PİSLİK
Okuduğum bir yazı da şöyle bir cümle geçiyordu. ‘İnsanın bir yarası varsa rüzgâr esse incinir.’ Okurken kendimi tefekkür ufkuna dalıp gittiğimi gördüm. Kendimi yara almış insanların içinde buldum. Sağıma baktım, soluma baktım, önüm ve arkam hepsi yaralı. Kimisi feryadı figan ederken kimisi kendi sessizliğine bürünmüş, çenin pozisyonunda oturmuş, düşüncelerini derya denizinde yüzdürüyordu. Sıcaklığı hissetmiş olsalar da rüzgarın esintisine karşı hassas ve bir o kadarda incinmişlerdir. Aralarında gezinirken hepsinin ağzında ortak çıkan bir kelime vardı. “PiSLİK”
Cümleler uçuşuyordu. Sen pisliğin tekisin!
Bu pislik hayatıma nasıl geldi? Anlayamadım!
Pislik, çık hayatımdan!
Cümlelerin etkisiyle zihnimde sorular oluştu.
Kimdir bu pislik? Bu kadar insanı yaralamış?
Pisliğin kim olduğunu ararken, kendimi pislikler diyarında buldum. Etrafımda dolu pislik ve onları izliyordum. Hepsinin karşısında kendi çocuklukları ve onlara bakıyorlardı. Çocukluklarına bakarken, içlerinde biriktirdikleri acının tortusunu görüyor, buz tutmuş duyguların soğukluğundan üşüyorlardı. Nasıl bu hale gelmişlerdi? İntikam duygusuyla, çocukken yaşadıklarının öcünü almayı planlıyorlardı. Ruhları kelepçelenmiş, buz kesilmiş bedenlerini sağa sola vuruyorlardı. Vicdan mekanizması durmuş onun yerine parçalanmış benlikleri vardı.
İzlerken onları içim ürperdi ve gönlümden gözüme gözyaşı aktı gitti.

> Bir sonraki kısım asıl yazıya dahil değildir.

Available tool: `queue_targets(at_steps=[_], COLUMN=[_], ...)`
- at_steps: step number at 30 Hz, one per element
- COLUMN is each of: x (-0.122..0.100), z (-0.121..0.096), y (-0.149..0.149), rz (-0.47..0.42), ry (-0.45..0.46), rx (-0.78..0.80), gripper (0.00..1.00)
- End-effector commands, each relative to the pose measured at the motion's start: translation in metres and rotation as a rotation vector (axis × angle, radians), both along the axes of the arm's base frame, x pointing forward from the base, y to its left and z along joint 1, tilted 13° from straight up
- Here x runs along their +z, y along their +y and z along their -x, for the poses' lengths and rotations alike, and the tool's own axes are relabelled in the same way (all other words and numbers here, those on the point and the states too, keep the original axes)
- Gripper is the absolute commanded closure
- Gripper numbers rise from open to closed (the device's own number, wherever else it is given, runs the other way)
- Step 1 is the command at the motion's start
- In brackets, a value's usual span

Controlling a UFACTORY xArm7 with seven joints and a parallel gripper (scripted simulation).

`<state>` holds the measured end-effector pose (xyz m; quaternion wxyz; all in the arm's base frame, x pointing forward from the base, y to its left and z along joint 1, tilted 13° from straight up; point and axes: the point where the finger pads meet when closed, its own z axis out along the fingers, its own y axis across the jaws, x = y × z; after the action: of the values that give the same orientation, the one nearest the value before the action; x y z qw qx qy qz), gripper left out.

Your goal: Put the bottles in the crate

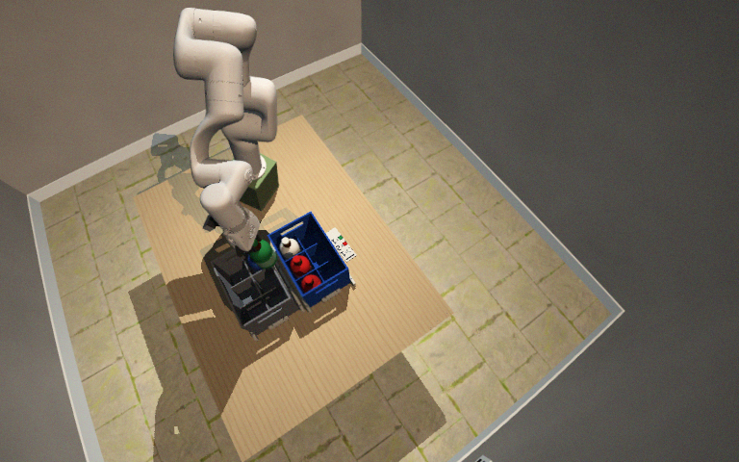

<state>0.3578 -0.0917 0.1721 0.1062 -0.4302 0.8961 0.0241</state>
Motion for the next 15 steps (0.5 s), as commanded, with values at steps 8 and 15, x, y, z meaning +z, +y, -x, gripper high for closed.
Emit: queue_targets(at_steps=[8, 15], x=[0.003, 0.004], z=[0.005, 0.010], y=[0.016, 0.029], rz=[0.002, 0.001], ry=[-0.004, -0.004], rx=[-0.001, -0.001], gripper=[1.00, 1.00])
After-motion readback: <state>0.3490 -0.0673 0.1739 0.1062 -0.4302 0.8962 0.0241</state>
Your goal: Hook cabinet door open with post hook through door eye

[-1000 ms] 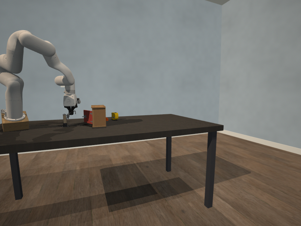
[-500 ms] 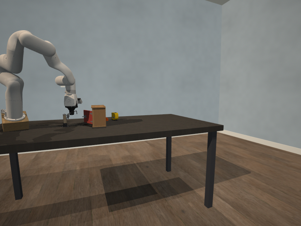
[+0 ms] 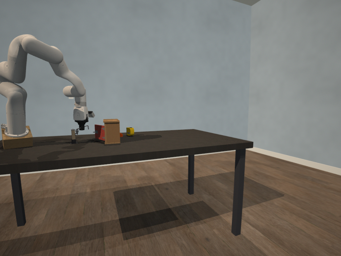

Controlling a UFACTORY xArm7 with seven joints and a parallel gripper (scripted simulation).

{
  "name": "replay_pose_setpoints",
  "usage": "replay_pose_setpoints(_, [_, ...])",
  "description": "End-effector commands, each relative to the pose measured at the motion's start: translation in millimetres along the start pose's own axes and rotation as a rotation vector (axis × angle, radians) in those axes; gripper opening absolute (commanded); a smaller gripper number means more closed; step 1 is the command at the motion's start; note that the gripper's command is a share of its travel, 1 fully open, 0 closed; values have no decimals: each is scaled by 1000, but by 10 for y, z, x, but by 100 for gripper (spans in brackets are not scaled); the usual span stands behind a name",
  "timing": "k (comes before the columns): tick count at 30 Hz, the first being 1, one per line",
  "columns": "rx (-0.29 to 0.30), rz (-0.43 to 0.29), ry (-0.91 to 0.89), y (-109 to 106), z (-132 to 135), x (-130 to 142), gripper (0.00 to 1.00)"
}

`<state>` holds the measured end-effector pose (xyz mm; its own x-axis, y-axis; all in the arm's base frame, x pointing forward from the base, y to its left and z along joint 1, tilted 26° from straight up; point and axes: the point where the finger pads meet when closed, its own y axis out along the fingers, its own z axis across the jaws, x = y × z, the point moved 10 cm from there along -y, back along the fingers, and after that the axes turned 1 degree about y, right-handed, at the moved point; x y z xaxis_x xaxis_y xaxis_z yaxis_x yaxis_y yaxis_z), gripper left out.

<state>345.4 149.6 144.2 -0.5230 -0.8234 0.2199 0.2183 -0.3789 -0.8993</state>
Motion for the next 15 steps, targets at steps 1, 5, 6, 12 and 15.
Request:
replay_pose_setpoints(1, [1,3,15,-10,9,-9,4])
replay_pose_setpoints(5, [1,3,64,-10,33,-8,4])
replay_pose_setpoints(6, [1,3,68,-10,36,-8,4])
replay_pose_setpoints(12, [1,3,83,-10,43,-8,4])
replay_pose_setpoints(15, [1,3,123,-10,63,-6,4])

Kalbimin sıcaklığını artırıp, donmuş kalplere doğru ısıyı vermek istedim. Umut ışığını onlara tutarak, gölge taraflarını görmelerini istedim. Kendi keşif yolculuklarına çıkmaları için bir köprü dikmek istedim. Pislik postlarını bırakıp, köprüyü geçmelerini istedim. Çocuklukları yanı başında olarak, ellerinden tutmak istedim.
Yaraladıkları her canlıya can suyu vermelerini istedim. Can suyunu sunarken, onların gözlerinde onları ne kadar yaraladıklarını izlemelerini istedim. Feryad-ı figanların yerini gönüllerde çiçek açan sözler duymak istedim.

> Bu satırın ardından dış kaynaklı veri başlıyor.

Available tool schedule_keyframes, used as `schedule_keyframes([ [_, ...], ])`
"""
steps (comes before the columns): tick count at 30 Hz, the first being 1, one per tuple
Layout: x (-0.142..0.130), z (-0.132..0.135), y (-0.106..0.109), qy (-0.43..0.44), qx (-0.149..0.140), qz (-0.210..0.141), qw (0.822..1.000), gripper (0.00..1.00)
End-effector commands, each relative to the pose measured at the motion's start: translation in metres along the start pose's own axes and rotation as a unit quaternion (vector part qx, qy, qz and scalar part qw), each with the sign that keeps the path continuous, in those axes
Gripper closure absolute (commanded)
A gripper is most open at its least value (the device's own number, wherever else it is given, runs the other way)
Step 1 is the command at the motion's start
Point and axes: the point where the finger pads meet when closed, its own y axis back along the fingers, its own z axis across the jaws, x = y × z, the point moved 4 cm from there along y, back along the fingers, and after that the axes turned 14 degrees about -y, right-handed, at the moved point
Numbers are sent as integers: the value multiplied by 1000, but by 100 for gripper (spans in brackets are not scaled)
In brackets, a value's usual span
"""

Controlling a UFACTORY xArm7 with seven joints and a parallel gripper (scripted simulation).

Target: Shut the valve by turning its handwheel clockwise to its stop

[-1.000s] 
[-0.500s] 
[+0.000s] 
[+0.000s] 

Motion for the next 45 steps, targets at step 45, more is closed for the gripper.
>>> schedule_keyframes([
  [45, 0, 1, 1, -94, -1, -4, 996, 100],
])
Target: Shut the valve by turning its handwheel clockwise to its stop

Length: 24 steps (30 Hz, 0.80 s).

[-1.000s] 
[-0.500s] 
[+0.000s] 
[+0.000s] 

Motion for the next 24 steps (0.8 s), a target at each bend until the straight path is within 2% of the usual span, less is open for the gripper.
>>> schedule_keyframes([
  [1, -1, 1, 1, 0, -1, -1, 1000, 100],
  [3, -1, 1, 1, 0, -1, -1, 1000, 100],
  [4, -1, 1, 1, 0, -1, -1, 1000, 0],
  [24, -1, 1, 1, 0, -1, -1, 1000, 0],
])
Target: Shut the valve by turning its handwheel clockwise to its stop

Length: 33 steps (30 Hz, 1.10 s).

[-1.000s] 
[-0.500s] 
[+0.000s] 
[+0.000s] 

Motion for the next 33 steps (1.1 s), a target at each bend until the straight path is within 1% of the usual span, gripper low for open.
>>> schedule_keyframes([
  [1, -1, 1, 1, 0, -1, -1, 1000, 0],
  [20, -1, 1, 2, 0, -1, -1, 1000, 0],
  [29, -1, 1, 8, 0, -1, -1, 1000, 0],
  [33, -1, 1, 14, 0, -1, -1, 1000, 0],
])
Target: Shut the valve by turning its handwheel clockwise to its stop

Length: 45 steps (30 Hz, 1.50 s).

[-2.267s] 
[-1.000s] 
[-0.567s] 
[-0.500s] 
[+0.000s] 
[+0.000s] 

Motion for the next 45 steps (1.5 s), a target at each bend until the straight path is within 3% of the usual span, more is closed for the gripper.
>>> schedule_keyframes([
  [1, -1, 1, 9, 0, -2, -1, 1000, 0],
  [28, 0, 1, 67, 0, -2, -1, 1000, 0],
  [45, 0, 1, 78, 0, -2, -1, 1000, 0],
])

Yanıbaşımda duran pisliğe elimi uzattım. Elini bana verir misin? Öfke dolu bakışlarla bana bakarken, sanki gaflet uykusundan uyanmaya korkuyordu. Elim aylarca havada kaldı. Elimin havada kalması onu daha da çok korkutuyordu. Korktuğu elim miydi yoksa kendi içindeki parçalanmış benliğini toplamak mı?

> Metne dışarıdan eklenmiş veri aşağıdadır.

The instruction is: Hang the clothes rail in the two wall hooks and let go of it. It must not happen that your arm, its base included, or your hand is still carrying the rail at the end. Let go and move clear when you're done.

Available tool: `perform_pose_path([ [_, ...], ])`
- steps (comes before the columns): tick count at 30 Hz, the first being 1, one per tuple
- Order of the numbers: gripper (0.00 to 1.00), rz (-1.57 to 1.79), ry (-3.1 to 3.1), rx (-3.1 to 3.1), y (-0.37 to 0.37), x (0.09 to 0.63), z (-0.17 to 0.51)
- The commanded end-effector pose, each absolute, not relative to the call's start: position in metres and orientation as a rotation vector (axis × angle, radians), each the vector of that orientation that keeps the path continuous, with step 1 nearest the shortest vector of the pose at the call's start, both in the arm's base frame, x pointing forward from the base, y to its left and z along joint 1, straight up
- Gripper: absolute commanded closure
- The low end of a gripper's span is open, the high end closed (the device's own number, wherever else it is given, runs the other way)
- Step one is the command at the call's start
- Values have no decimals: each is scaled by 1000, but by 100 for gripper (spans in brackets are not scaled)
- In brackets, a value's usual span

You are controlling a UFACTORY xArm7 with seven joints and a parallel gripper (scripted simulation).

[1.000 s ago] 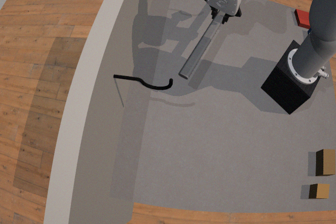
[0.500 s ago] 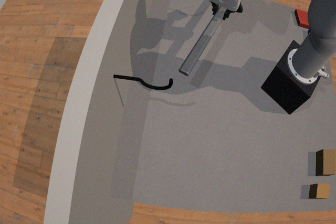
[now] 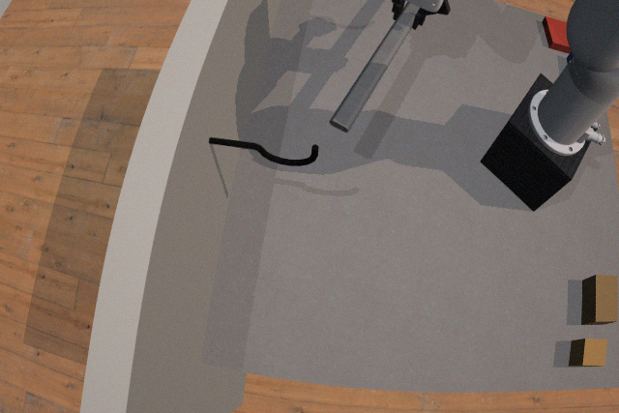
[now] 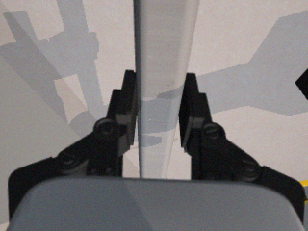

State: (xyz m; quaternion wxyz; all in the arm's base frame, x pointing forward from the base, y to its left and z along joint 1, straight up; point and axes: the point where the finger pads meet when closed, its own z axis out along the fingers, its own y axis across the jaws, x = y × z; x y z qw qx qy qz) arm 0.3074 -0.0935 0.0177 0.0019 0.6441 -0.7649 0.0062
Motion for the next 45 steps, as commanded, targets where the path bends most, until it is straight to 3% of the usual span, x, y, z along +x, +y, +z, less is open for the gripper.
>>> perform_pose_path([
  [1,100,14,-2406,2027,-94,308,28],
  [45,100,15,-2406,2028,-94,307,94],
])
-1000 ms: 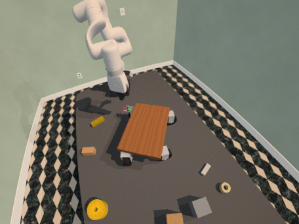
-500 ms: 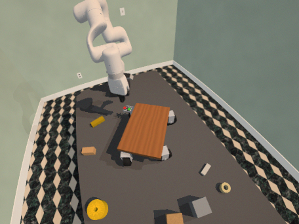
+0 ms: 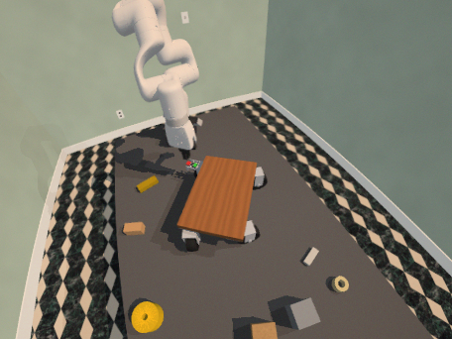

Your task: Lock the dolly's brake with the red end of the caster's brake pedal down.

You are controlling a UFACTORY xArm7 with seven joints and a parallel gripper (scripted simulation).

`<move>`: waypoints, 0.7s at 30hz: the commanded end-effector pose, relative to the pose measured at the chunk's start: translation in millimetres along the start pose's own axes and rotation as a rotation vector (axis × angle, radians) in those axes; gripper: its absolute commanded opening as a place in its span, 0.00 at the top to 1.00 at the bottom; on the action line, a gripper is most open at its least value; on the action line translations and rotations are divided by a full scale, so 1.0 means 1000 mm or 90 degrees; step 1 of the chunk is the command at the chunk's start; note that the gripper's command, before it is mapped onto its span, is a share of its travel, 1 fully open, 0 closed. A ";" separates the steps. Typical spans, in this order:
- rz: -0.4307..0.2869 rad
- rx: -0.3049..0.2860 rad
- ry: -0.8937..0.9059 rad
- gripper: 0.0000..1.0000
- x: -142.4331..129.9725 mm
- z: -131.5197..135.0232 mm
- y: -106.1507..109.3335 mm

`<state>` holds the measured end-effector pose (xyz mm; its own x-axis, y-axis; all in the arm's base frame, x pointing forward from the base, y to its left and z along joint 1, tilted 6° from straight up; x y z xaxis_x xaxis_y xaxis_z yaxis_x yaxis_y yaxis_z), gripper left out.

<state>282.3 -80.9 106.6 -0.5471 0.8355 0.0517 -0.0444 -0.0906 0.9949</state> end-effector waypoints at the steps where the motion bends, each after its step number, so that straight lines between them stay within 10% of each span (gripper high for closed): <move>1: -0.001 -0.002 0.000 1.00 -0.002 0.002 -0.012; 21: -0.001 -0.002 0.000 1.00 -0.002 0.002 -0.026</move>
<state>284.7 -78.7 81.4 -0.5473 0.8354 0.0515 -0.0448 -0.0907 0.9949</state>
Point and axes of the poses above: the point where the finger pads meet when closed, its own y axis back along the fingers, its own z axis across the jaws, x = y × z, the point moved 3 cm from there along y, back along the fingers, and after that the axes turned 6 degrees about -y, right-handed, at the moved point
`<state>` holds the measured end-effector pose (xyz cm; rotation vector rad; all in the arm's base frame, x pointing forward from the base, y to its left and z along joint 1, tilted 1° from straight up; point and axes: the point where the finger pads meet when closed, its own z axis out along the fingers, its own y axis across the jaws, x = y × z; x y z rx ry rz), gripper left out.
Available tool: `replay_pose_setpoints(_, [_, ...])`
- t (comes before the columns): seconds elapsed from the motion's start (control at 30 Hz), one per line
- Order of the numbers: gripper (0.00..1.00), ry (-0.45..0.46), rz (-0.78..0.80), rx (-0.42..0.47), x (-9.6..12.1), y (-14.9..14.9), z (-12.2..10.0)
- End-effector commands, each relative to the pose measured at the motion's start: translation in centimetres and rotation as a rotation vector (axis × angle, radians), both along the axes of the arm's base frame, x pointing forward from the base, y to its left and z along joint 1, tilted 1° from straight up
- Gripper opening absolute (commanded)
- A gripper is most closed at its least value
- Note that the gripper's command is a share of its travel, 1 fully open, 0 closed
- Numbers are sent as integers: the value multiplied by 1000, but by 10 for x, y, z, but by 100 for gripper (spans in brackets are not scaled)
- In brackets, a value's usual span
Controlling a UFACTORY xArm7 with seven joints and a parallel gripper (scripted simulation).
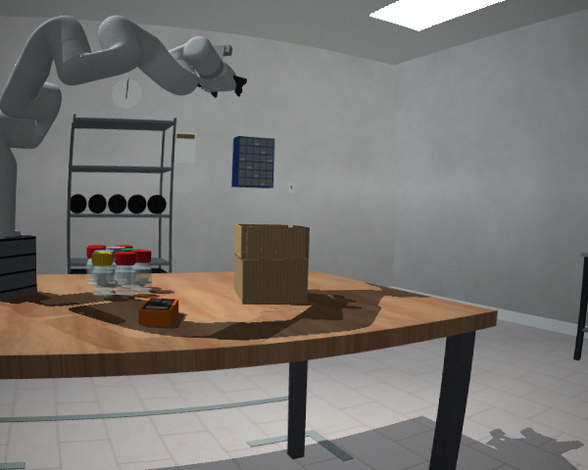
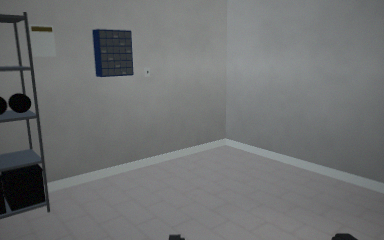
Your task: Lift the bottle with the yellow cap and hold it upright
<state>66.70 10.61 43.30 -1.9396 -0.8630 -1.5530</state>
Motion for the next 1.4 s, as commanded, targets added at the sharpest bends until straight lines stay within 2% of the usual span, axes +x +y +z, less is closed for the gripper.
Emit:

Neden korkuyorsun? sorunca bir bütün benliği ortaya çıkarmaktan korktuğunu fısıldadı. Ona daha çok yaklaşarak gökyüzüne bakmasını söyledim. Gökyüzünde ne görüyorsun? diye sorunca. Bulutlara baktı. Bulutların şekil aldığı bir yazıyı gördü ve okumaya başladı. “Benlik, eylem hakkında düşünürken değil, eylemin kendisinde ortaya çıkar. Yaparken olursun.” Belli ki anlamaya çalışıyordu yazılanları. Ne anlama geliyordu? Düşünürken kendisine soru ilettim. Bu cümle sana ne hissettirdi? donmuş bakışlarla bakarak içinde derinlere gömmüş duygusunu aradı.
Yıllar geçti pislik hala o duyguyu bulamadı. Elimin havada kalışı günler ayları kovaladı, aylar yılları. Henüz elimi tutup pislik kabuğundan çıkanı görmedim.